TRY IT: Your answer should be the exact lines of the data below from the one containing "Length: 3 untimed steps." through the one containing "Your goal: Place"; please include nothing else.

ENTRIES SUPPLIED:

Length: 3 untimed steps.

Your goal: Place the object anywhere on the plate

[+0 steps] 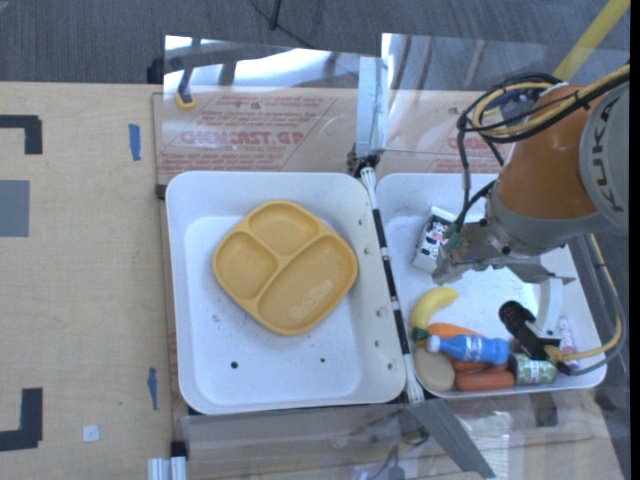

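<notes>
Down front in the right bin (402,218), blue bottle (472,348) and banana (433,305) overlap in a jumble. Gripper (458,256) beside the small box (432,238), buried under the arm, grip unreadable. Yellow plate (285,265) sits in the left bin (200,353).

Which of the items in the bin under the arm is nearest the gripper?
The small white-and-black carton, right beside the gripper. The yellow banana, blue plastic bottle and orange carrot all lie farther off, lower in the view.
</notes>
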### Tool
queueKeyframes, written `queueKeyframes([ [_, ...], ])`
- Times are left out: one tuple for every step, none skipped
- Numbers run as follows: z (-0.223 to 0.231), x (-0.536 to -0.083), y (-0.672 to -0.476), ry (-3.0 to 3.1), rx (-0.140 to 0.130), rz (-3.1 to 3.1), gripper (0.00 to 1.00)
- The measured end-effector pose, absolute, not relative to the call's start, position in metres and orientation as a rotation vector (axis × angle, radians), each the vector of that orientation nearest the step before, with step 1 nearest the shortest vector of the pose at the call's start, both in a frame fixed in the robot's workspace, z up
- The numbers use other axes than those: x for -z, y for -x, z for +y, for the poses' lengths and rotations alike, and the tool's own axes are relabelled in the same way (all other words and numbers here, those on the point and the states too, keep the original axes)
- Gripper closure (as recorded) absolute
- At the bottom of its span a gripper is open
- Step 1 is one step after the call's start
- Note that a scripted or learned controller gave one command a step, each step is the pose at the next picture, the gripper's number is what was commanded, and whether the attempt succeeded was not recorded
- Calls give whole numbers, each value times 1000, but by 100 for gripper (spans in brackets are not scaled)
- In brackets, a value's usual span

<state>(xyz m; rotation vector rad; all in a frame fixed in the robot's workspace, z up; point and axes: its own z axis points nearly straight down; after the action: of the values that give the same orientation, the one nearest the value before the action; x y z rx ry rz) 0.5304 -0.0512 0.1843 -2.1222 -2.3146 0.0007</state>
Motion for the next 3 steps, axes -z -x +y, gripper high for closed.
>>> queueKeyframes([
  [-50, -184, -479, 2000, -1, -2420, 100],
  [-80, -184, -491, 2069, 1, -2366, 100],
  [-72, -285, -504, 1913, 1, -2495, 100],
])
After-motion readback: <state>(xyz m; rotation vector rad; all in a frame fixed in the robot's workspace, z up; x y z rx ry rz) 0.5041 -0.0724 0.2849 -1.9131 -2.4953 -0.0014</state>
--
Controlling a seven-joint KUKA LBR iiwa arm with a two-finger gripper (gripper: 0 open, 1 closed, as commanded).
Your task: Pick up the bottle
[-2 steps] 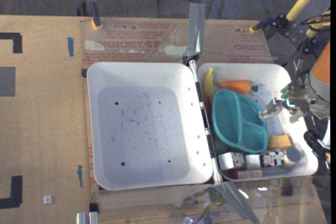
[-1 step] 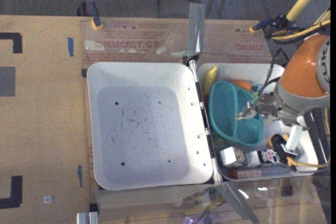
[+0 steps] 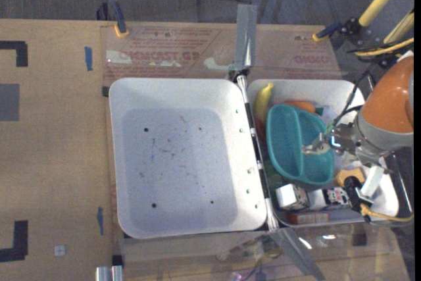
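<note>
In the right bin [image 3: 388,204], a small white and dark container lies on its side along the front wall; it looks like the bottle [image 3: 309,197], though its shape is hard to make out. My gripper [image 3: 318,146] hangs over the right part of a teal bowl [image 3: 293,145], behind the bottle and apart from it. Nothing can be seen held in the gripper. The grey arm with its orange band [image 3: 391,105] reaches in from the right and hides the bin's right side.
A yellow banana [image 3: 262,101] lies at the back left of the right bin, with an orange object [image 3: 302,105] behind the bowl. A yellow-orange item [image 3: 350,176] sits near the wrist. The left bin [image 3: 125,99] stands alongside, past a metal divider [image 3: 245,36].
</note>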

TASK ANSWER:
Length: 3 untimed steps.

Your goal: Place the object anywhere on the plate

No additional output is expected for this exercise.